There has always been a generation that has struggled to provide a good life for their offspring, and the first generation of immigrant cities have had a hard time...
Yes, my parents were the first generation of outsiders to migrate to Beijing, and unlike you my parents didn't have much education, but we were in the same era, and leaving the countryside was an inevitable consequence. It represents a microcosm of China's urbanization through reform and opening-up, but his story is one of independence, courage and a life of making one's own way.
I thought I would be an authentic Beijinger with a hukou, a house in the suburbs, a group of children in the yard, and an authentic Beijing dialect.
You drink coffee as a comfortable taste of life. And I am still drinking coffee to decorate their own bone inferiority....
Most of the foreigners who come to Beijing to search for their dreams have lived in basements or hutong compounds, beautifully called "Beijing Drifters", and it is common for them to live in other people's mouths (cynically) without a fixed place to move, so their homes cannot be called home.

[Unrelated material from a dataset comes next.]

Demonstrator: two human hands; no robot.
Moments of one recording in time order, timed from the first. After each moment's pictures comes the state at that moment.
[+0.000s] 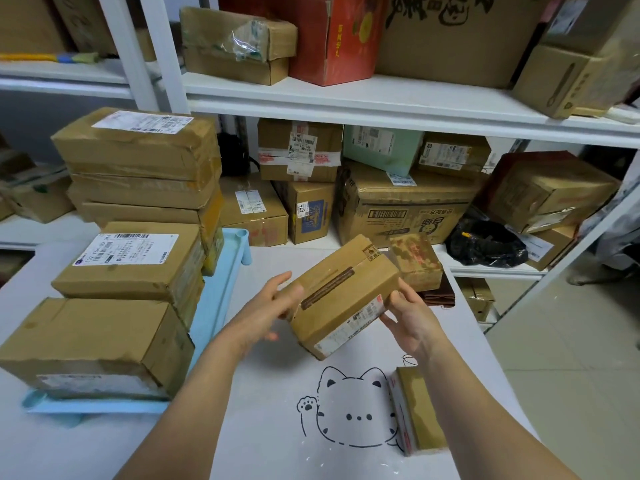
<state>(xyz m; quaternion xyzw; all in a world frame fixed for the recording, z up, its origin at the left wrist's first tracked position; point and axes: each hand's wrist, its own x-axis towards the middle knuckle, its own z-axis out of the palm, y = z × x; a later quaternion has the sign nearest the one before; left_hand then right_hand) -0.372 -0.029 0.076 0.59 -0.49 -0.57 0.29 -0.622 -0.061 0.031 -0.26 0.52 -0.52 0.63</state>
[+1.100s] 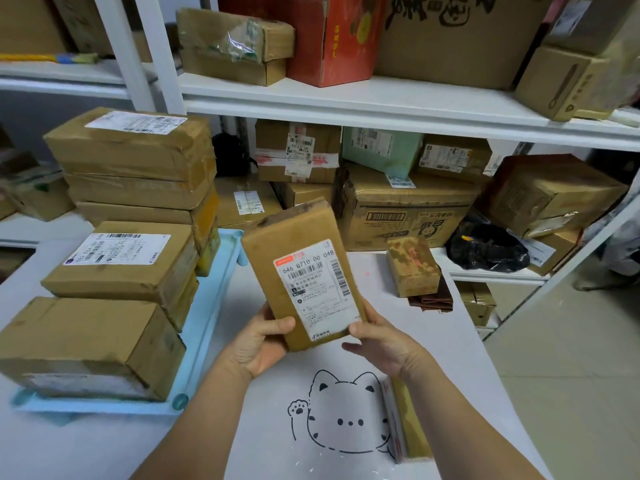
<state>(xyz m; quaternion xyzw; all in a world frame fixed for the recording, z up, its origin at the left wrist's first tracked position) -0.397 -0.025 0.034 0.30 -0.24 -0.79 0.48 -0.610 -0.045 0.028 -0.45 0.40 -0.28 0.75</state>
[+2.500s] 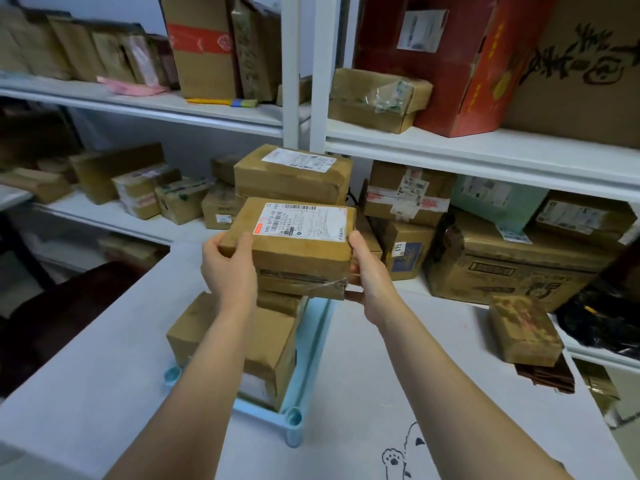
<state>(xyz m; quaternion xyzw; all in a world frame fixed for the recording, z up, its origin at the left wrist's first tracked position) -0.216 -0.019 0.151 0.65 -0.18 -0.20 0.71 -0.367 -0.085 0.141 -0.47 0.53 -0.35 0.61</state>
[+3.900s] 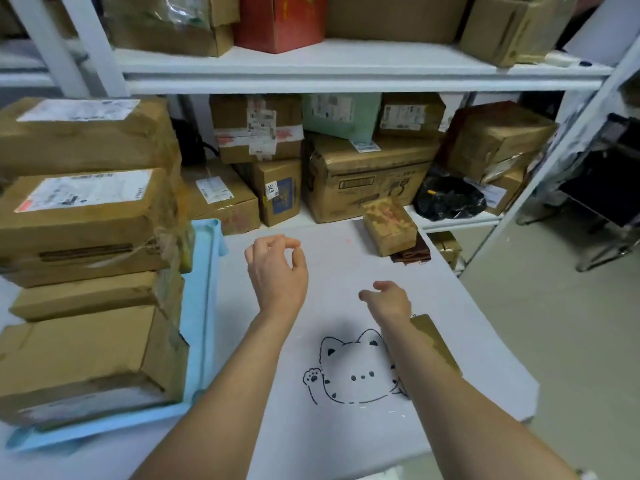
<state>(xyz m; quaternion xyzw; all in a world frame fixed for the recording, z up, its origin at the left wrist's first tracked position) -0.415 -0.050 0.062 0.64 -0.60 -0.15 0.46 -0.575 -0.025 0.019 -0.32 0.83 -0.28 0.36</state>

The Northern Drifters: half of their luggage is in their travel bags.
In this jungle of reinforced concrete, it seems more difficult for me to build a home of my own than in the Sahara Desert. It is not the harshness of the natural environment, but the indifference and impatience of the people. The gap between ideal and reality, between poor and rich, is so wide that if the heart is not balanced, life will be out of balance.

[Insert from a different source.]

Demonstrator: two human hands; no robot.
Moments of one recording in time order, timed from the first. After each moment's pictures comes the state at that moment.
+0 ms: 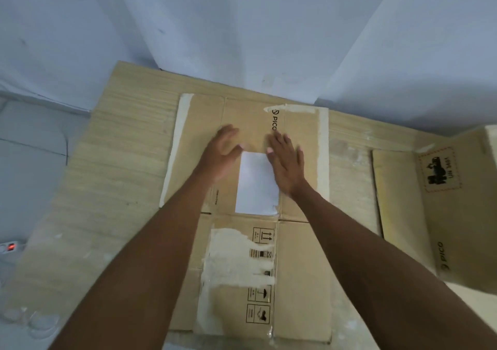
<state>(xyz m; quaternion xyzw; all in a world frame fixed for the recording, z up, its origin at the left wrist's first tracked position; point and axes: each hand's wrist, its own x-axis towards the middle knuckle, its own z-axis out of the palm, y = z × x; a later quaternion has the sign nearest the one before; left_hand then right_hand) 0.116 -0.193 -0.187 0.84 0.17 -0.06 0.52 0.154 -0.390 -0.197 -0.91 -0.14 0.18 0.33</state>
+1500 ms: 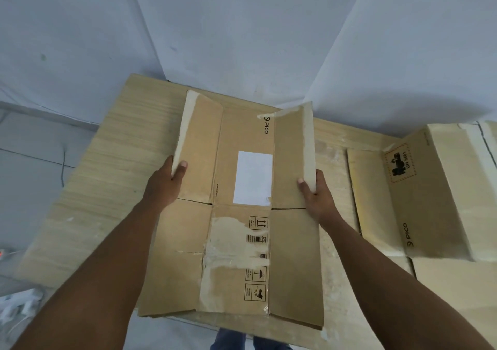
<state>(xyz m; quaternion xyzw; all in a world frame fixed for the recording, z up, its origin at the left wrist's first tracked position) -0.009 -0.133 -0.167 0.87 0.30 -0.05 0.38 0.077 -0.494 -0.156 -0.84 0.04 0.18 0.51</state>
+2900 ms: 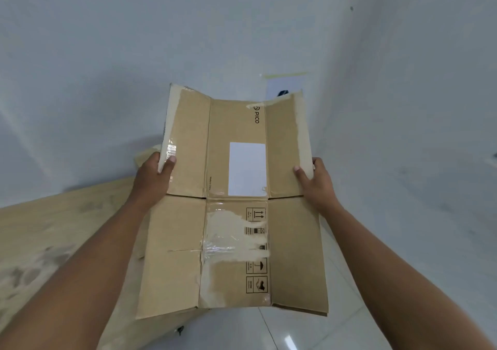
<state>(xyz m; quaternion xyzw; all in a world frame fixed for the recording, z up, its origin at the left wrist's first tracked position) -0.006 -0.728 0.066 0.88 -0.09 0.08 0.46 -0.146 -1.072 0.087 -0.84 0.21 -0.20 0.46</state>
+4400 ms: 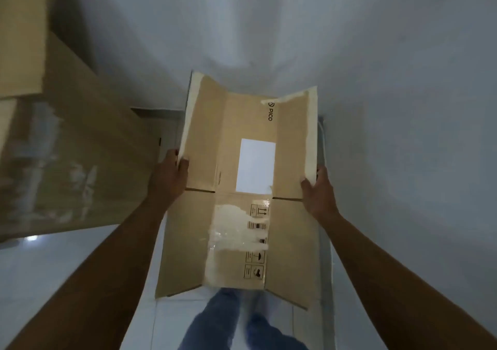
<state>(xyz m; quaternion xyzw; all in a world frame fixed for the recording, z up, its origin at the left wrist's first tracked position) 0.072 -1.261 -0.388 0.89 0.24 -0.11 0.37 0.076 -1.592 -0.374 -0.88 0.21 0.15 0.39</state>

In this place, like me, the working class who live on two silver dollars a month can't afford to buy a house or a land. So I don't want to pie to fantasize about a mirage like a western house villa, five rings outside of the Tiantongyuan into a temporary warm home.
You, on the other hand, couldn't stand the lecture of your parents, tired of seeing the congested roads of Xizhimen, and told me that you wanted to have your own space, and drove your Ford to your brother's house in Di'anmen to live for some days. In the summer evening in Beijing, you asked me to go for a relaxing walk in Houhai, but I couldn't. The two-hour round trip to Houhai after work became a barrier between us.

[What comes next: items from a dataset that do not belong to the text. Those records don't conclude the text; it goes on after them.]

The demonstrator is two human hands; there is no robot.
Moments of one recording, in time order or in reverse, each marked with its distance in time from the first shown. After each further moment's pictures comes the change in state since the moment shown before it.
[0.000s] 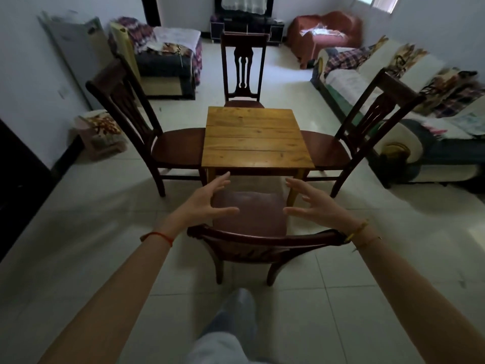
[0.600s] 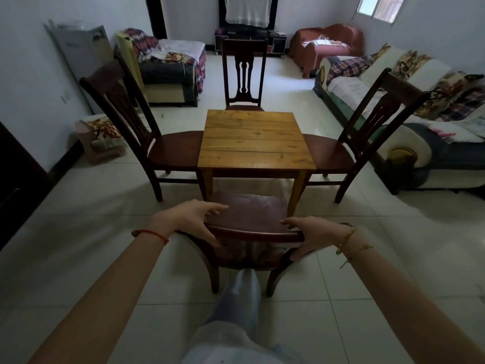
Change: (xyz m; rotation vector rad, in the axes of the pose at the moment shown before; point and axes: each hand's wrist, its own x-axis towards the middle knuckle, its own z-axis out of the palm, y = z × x) left_hand 0.027 -0.053 0.039 0.414 -0.321 -0.203; right_hand 0.007 0.094 0.043 -0.504 -0.455 0.165
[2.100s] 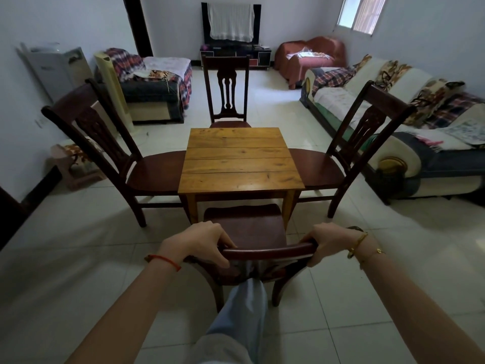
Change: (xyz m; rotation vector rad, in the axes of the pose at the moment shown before) left_hand 0.102 0.073 -0.028 0.166 -0.030 0.103; right_hand 0.033 0.107 -0.075 -0.019 -0.062 0.039
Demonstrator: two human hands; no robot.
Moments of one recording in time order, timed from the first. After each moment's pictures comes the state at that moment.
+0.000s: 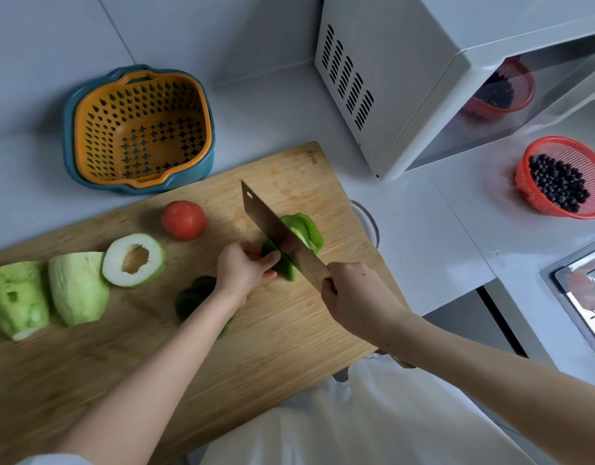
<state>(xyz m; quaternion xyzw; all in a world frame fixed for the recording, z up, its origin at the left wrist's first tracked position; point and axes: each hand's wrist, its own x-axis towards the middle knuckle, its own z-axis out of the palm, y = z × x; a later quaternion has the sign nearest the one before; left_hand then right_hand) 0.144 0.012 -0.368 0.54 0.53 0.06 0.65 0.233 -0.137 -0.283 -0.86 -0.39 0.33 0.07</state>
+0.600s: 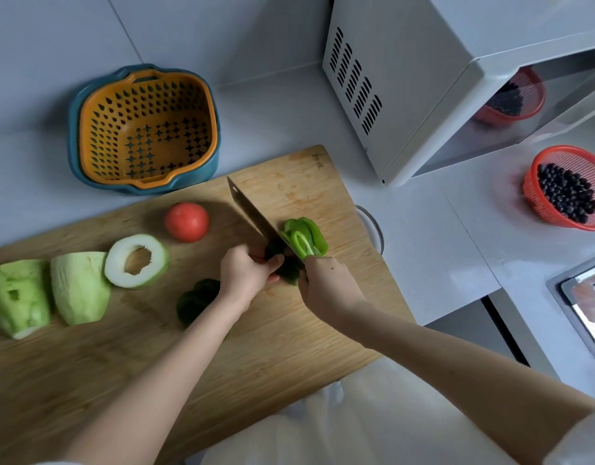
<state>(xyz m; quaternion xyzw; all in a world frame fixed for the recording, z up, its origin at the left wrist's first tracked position) 0.146 0.009 -0.366 0.58 0.53 0.07 0.62 0.229 -0.099 -0.318 -0.86 -0.39 0.32 0.08</state>
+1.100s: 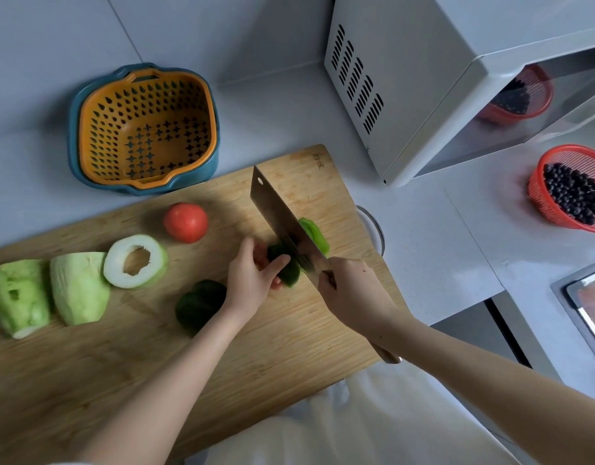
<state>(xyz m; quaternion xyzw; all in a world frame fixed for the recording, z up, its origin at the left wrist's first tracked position) 0.140 -0.002 -0.373 0.69 0.43 0.12 0.57 0.246 -0.125 -0.302 -0.85 -0.38 0.33 0.14</state>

My parents didn't leave me a strong network of people, I had to find my own job, I had to rush to work early, and I would lose my job if I wasn't careful. But not you. Your family found you a decent job through an acquaintance at the airport in the capital, where a holiday could cost me a month's salary.
I was born in the mid-1980s, and in a few years my peers will gradually become a pillar of society.
My friendships are banks that can be overdrawn at any time with money, truth and emotion.
A blanket, a suitcase, and a computer became all I had. My friend said, "Go rent a single room, I'll take a little out of my salary every month and also mention you to pay, just come and stay with you once a few months." Although there is no lack of money, but I understand that what I lack is warmth. I don't know how many times I've been touched just by this statement. With such a friend, how can I not be strong.